## Work order
Find the lines holding the string "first" in the data, then copy all of them.

## Data shown

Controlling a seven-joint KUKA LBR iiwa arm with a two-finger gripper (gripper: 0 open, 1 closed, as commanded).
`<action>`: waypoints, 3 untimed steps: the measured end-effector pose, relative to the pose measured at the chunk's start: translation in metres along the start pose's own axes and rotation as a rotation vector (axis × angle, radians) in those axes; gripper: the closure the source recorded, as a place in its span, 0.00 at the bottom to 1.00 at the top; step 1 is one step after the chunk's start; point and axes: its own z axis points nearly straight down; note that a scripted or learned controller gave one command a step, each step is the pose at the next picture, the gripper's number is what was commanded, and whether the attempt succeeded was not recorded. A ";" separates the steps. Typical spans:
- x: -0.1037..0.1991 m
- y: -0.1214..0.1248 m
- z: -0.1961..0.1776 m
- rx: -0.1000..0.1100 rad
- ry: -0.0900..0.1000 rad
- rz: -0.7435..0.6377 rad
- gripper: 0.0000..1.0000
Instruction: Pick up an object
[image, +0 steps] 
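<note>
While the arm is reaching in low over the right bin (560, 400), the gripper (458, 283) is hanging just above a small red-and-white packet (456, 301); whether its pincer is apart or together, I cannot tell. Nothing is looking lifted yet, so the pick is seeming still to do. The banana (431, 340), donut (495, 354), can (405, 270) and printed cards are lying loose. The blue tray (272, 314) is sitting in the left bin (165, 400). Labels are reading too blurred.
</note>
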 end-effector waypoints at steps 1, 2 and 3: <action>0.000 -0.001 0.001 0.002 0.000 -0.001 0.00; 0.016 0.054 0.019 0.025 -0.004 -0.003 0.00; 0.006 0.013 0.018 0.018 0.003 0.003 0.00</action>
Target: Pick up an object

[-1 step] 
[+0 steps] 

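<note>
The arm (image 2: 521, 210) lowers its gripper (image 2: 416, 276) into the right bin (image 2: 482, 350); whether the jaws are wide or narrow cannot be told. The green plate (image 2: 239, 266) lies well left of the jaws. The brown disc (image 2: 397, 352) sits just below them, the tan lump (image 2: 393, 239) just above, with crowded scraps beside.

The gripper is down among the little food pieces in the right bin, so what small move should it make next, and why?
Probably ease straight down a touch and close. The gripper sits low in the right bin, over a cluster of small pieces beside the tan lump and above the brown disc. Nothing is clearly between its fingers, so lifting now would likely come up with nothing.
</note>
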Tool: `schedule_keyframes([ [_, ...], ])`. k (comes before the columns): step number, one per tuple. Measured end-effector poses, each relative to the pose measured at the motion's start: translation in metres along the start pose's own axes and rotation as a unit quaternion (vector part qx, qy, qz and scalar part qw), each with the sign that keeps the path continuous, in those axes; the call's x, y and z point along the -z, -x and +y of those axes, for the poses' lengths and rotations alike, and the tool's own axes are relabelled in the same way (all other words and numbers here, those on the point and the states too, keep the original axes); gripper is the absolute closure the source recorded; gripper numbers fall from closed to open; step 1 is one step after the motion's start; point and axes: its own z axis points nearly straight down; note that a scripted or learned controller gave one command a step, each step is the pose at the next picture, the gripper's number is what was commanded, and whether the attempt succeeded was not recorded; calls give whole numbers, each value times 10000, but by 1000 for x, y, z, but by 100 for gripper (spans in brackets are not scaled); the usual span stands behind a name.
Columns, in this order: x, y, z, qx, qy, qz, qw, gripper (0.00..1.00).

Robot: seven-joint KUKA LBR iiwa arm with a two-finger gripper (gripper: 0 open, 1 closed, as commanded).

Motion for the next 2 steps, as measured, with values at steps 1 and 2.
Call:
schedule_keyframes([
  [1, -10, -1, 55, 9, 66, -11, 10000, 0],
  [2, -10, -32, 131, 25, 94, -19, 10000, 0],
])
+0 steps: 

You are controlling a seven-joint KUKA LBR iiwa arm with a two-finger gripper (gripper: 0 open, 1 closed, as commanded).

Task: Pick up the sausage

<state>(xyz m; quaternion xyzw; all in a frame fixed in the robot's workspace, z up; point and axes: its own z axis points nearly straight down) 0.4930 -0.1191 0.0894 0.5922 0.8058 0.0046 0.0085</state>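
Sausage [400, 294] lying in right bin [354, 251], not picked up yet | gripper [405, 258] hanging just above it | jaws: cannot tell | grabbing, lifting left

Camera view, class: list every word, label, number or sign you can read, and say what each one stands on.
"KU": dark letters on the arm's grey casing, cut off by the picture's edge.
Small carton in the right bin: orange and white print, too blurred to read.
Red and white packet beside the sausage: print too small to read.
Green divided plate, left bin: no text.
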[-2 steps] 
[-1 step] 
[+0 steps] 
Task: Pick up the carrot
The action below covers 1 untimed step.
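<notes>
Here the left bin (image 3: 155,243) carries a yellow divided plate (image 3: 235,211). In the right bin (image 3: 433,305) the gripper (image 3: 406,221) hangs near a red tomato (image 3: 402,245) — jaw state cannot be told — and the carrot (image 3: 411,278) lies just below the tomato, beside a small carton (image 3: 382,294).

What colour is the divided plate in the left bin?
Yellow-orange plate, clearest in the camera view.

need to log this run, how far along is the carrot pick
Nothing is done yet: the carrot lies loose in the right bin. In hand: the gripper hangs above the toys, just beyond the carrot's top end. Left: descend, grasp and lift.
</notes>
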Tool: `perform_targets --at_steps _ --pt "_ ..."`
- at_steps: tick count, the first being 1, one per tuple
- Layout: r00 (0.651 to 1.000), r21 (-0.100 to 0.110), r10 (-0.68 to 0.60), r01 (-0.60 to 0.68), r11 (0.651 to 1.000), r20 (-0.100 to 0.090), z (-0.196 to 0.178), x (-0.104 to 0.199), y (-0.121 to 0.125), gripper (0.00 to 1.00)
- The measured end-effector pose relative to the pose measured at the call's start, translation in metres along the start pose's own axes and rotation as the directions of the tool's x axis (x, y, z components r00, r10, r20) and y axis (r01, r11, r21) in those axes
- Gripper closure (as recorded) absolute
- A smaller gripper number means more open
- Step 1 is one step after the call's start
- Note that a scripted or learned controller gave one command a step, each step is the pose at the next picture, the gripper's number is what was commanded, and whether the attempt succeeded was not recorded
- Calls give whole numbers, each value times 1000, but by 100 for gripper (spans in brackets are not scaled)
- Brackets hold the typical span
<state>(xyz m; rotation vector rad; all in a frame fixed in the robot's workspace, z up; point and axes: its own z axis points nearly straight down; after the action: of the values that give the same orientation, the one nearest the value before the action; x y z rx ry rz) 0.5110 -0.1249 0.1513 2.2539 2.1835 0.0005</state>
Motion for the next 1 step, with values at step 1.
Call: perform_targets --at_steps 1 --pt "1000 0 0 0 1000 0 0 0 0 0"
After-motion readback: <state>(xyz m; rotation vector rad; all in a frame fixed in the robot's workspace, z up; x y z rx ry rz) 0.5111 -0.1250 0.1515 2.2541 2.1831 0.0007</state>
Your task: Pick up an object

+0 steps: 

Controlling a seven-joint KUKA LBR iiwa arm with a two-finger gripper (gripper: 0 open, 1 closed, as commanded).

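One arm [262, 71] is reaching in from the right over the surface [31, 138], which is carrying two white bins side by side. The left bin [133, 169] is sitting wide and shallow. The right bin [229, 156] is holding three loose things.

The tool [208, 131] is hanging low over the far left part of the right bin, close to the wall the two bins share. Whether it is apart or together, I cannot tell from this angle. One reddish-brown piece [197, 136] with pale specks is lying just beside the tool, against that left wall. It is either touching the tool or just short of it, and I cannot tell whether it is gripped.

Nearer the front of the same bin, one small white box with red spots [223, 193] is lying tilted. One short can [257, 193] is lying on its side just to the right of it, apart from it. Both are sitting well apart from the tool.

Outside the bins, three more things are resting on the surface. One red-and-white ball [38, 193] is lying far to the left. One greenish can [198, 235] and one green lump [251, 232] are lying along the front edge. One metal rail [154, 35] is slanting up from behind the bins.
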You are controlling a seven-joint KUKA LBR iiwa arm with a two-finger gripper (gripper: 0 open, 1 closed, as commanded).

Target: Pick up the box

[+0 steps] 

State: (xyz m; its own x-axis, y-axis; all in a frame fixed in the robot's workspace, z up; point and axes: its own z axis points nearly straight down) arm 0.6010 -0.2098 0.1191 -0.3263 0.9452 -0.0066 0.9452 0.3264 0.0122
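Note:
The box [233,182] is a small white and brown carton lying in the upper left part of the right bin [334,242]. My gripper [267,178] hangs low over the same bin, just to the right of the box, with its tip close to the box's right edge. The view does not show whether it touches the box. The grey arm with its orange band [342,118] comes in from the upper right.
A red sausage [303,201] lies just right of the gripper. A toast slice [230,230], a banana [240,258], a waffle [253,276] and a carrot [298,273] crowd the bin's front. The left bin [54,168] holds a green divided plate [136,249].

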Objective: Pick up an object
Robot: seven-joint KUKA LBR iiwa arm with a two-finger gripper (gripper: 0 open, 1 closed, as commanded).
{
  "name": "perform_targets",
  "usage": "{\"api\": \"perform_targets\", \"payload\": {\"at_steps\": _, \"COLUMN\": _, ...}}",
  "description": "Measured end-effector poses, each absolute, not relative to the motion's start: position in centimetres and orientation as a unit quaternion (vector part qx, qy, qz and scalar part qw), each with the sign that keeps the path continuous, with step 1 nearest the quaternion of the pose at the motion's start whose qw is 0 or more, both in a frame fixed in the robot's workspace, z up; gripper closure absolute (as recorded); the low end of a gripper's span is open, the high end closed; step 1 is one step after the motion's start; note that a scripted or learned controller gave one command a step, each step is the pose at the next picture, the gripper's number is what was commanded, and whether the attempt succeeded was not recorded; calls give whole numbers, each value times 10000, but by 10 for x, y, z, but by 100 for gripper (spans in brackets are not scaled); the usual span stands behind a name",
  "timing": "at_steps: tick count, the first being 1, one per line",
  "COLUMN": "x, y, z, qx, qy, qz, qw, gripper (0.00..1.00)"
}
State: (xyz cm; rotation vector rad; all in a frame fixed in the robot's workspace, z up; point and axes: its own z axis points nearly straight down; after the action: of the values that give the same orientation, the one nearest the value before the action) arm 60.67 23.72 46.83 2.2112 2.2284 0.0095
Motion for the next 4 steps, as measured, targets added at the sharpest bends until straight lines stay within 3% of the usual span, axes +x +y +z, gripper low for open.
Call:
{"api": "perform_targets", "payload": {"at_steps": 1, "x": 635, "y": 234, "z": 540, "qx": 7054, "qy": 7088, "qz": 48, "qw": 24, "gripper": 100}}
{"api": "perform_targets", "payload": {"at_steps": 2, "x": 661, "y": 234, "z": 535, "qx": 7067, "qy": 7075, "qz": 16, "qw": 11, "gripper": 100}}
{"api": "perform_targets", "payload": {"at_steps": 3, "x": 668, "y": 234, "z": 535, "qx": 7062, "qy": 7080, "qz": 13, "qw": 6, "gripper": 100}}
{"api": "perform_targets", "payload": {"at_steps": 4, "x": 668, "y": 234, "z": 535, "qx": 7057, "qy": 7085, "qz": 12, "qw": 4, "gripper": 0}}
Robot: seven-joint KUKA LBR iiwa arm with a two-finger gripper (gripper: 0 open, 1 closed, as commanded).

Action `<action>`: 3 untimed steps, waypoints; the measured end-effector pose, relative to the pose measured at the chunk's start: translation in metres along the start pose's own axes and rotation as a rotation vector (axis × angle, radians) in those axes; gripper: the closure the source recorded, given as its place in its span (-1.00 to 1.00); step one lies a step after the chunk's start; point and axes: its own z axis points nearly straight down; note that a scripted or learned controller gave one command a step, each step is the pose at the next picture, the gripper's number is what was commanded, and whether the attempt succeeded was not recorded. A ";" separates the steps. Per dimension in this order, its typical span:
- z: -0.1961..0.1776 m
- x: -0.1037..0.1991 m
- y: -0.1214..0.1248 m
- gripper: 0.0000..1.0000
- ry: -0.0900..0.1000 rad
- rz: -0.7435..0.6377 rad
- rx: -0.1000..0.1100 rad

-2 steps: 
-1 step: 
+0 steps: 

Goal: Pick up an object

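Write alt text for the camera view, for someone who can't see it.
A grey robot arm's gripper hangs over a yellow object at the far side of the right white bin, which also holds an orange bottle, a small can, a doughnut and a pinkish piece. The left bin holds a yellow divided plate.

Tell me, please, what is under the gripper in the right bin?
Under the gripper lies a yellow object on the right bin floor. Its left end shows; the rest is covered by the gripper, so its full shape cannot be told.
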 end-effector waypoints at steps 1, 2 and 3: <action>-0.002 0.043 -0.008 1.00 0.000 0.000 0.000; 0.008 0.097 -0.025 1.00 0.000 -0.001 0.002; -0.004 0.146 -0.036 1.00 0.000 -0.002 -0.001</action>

## Task result
- at_steps: tick count, the first being 1, one per tuple
  "timing": "at_steps: tick count, the first being 1, one per line",

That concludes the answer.